News Release

Jefferson scientist sees drug profiles and tailor-made therapies as ways to beat HIV resistance

Peer-Reviewed Publication

Thomas Jefferson University

Better agreement on clinically relevant resistance will be key

Researchers may be able to sidestep HIV drug-resistance by creating drug resistance profiles of patients before they begin treatment, says a scientist at Jefferson Medical College. By knowing which drugs a patient is resistant to, doctors may someday custom design therapies against HIV, the AIDS virus, and, it's hoped, improve treatment.

Yet, such profiles and individual therapies are still some time away from reality, says Roger J. Pomerantz, M.D., professor of medicine, biochemistry and molecular pharmacology, director of the Center for Human Virology and chief of the division of infectious diseases at Thomas Jefferson University in Philadelphia. Much more research is needed to understand drug resistance, and scientists must agree on when a patient's viral resistance means something clinically.

In an editorial September 22 in JAMA, the Journal of the American Medical Association, Dr. Pomerantz comments on two studies published in the issue that focus on two groups of patients living in different geographic areas. Many of the patients in both studies were resistant to a commonly prescribed and frequently effective cocktail of drugs known as highly active antiretroviral therapy (HAART).

The researchers in both studies defined drug resistance differently, leading to different opinions about the degree of such resistance found in the study populations.

Dr. Pomerantz draws several conclusions from the studies' observations. "Two things need to be done," he says. "We need to understand how large the problem of drug resistance is, and part of that means watching different geographic areas to gauge how much multidrug resistance is developing. Then we have to find a way to agree on what the degree of clinically relevant resistance is for each drug.

"Clinically relevant drug resistance will differ for each drug, just as it is different for penicillin and vancomycin for bacteria," he says. "We have to find out if a three-fold increase in viral resistance means something about the effectiveness of one drug compared to what it means for another," he says.

In the JAMA editorial, he recommends medical officials be more alert to multidrug resistance. "If you give a patient a cocktail of drugs the first time and they don't respond, and you can't find it's from noncompliance, you have to think they have primary resistance."

Eventually, all patients may need to be profiled for both their virus's genetic makeup and their disease status, "just like we do for pneumococcus and tuberculosis before treatment," he says.

"That has to be one of the next steps," he says. "What does it mean when you have X resistance to AZT, and at the same time, what does it mean regarding a different drug, such as a certain protease inhibitor? It would be nice to tell patients you are this much resistant to drug X and that much resistant to drug Y and not to these others."

Dr.

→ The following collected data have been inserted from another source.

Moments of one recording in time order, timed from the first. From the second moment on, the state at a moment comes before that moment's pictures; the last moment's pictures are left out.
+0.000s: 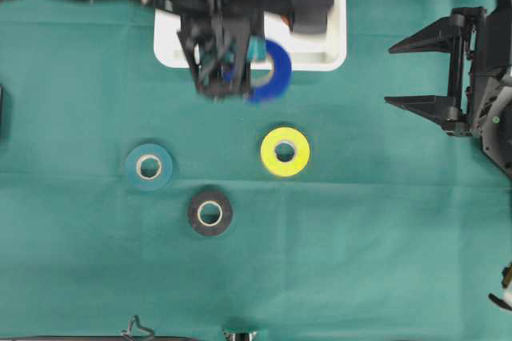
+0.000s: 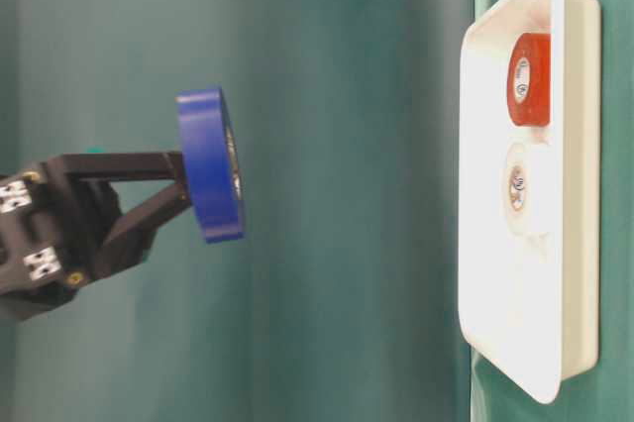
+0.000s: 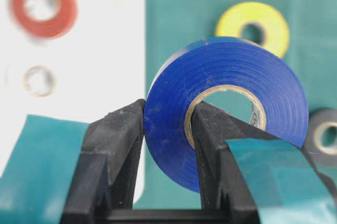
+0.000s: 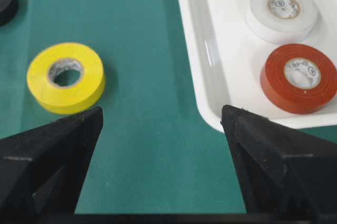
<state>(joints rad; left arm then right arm) 0.12 0.08 -0.16 0.02 1.14 0.06 -0.11 -0.84 1.22 -0.22 0.09 0.37</state>
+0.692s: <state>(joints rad) 0.29 0.08 -0.16 0.02 1.14 0.06 -0.11 -0.84 1.21 -0.22 0.09 0.37</state>
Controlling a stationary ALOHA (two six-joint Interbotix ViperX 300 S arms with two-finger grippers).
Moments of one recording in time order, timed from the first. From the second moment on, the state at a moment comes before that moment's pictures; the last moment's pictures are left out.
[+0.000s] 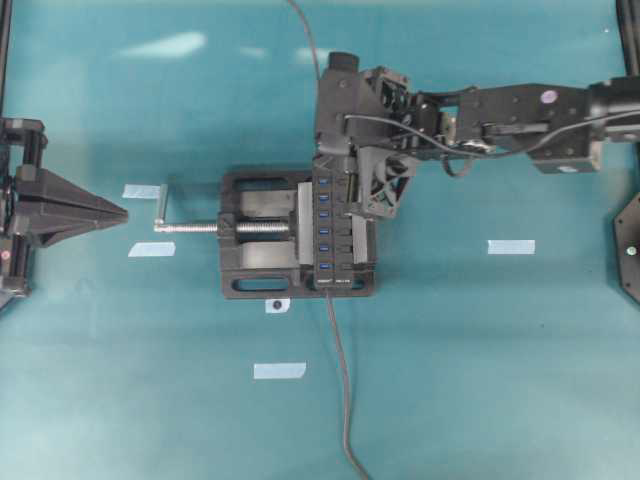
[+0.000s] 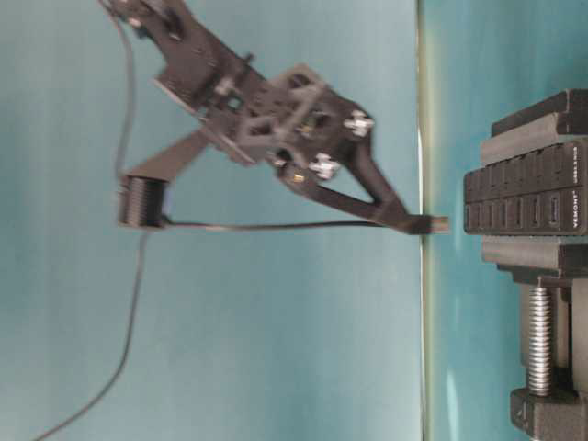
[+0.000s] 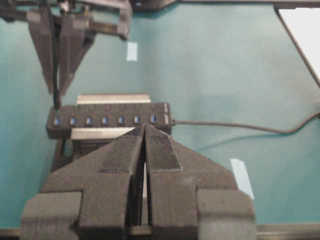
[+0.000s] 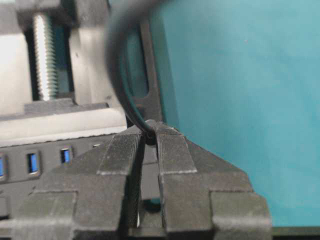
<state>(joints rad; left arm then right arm) -0.02 -0.98 1.17 0.01 0.00 -0.02 -0.19 0.03 0.49 -0.08 0.29 -0.02</state>
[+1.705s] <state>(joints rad) -0.02 -1.01 1.19 0.01 0.00 -0.06 0.02 -0.01 0.39 -0.01 0.51 0.10</state>
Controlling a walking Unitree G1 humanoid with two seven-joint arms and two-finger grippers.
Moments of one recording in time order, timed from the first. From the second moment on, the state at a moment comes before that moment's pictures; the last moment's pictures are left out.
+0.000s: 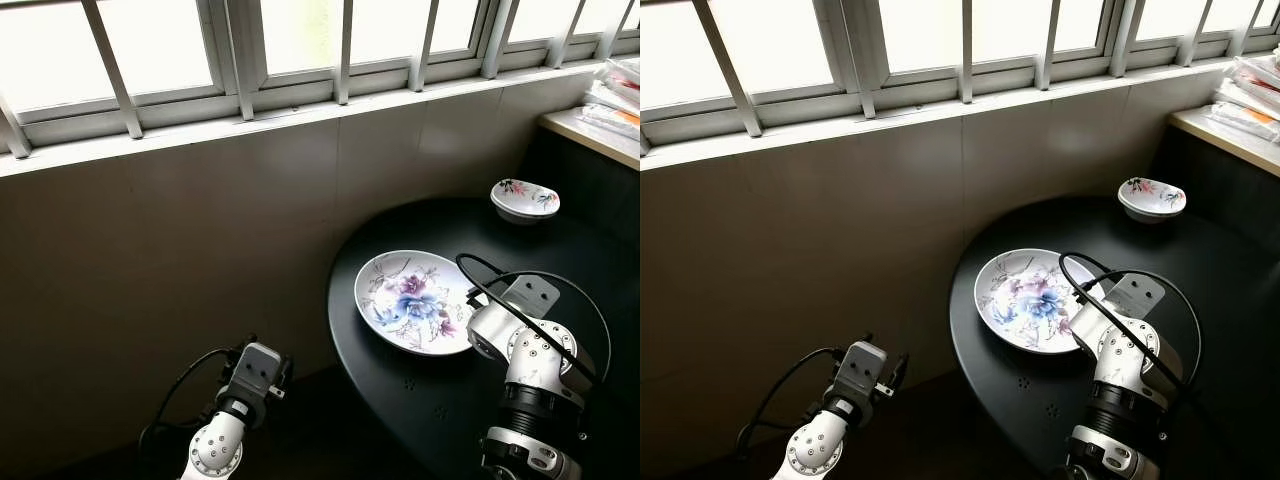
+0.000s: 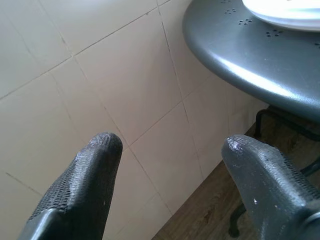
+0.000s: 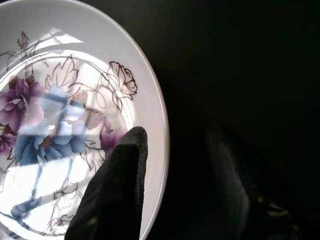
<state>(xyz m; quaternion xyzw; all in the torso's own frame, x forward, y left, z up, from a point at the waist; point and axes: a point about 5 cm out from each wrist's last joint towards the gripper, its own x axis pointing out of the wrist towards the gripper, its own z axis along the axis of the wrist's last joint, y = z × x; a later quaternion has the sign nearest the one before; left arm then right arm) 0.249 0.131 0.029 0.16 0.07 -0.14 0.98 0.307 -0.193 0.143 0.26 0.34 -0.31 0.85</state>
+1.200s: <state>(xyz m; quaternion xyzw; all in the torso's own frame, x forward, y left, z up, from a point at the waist) 0.250 0.131 0.026 0.16 0.08 -0.14 0.97 0.337 -0.243 0.118 -0.01 0.23 -0.10 0.97</state>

Pomerantz sees the day when each anti-HIV drug would actually have a profile of standard viral resistance. "Eventually, you could say to a patient, 'This is your virus, this is what drugs it's resistant to, and this is what we'll use against it.'"

He suggests that "tailor-made, designer therapies" may eventually be more common.

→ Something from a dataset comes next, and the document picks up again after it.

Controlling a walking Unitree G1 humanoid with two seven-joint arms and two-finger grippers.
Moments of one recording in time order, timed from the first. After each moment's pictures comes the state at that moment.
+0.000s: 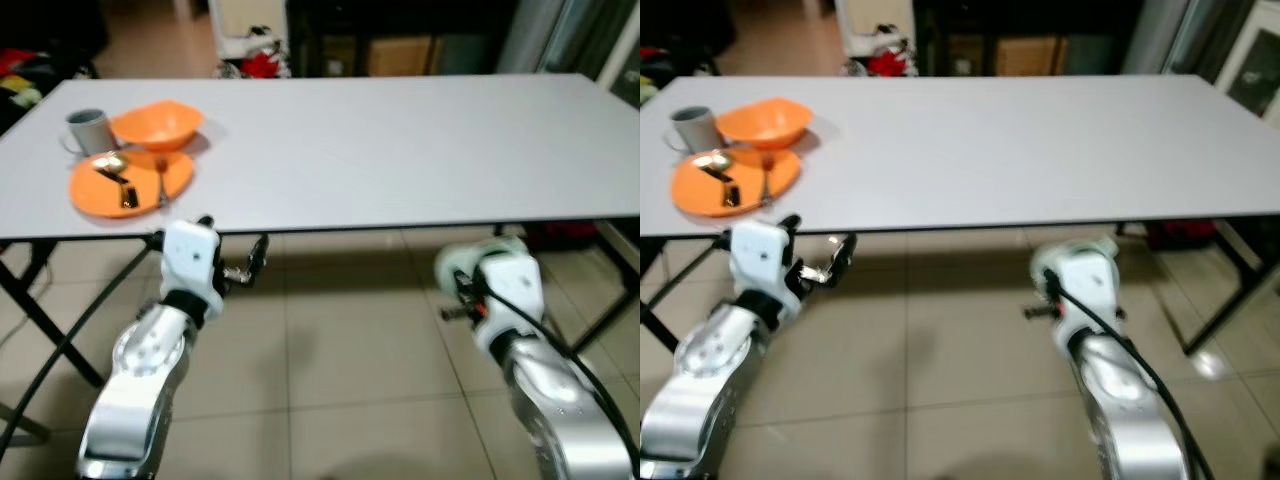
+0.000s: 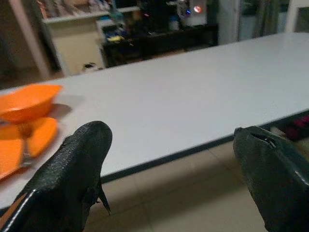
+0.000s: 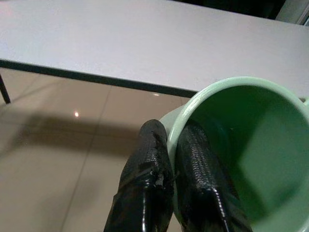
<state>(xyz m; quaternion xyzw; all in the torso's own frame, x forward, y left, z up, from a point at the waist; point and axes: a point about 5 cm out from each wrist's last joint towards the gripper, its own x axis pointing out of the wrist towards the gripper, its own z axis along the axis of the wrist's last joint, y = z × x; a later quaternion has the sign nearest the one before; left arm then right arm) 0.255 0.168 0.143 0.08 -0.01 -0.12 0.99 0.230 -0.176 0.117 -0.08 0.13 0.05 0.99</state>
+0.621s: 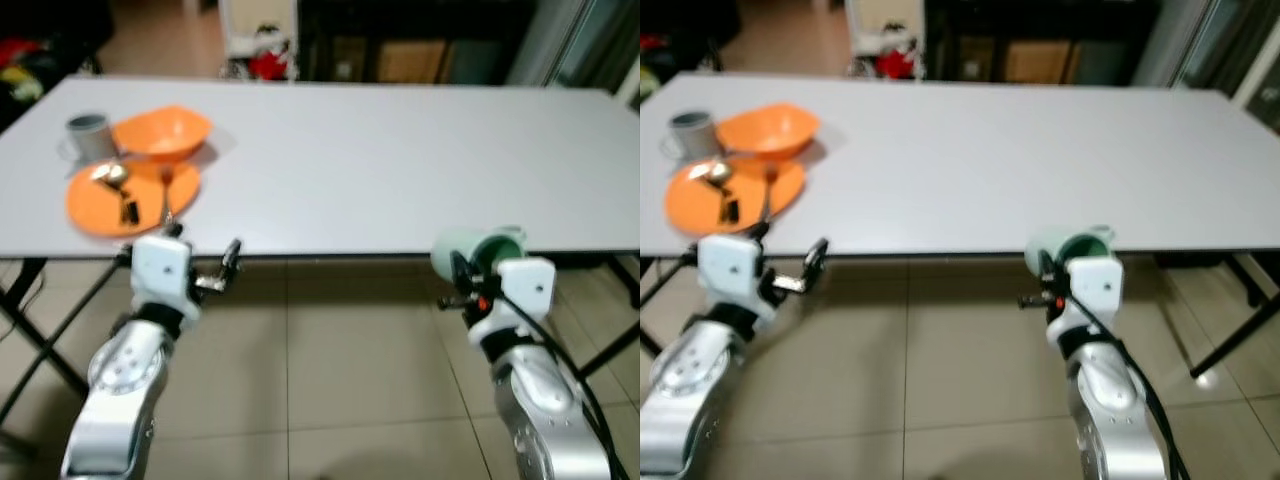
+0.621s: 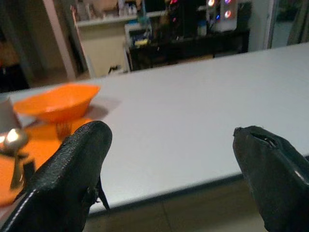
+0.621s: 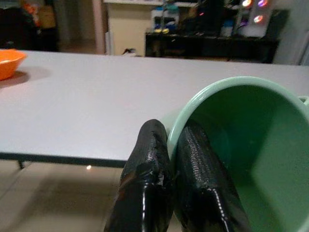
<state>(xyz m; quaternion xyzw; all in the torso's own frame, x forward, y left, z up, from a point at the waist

Dr. Pomerantz compares the current AIDS drug resistance situation to the early days of bacteriology at the turn of the century. Doctors watched how new drugs affected different patients, and devised new definitions of clinically relevant conditions. "HIV evolves differently in different areas in the country," he says. "Defining resistance for each drug is exactly what we did in the early part of the century for bacterial infections such as tuberculosis, when people were developing resistance."

But detailing the precise viral genetic make-up of each HIV-infected individual would cause treatment costs to rise significantly, he says. This would be a particular problem with Third World nations struggling against the onslaught of AIDS. Millions are infected, and many lack primary medical care. No one knows the scope of drug resistance there, he says, because in many cases, patients do not receive adequate medical attention, let alone consistent therapy.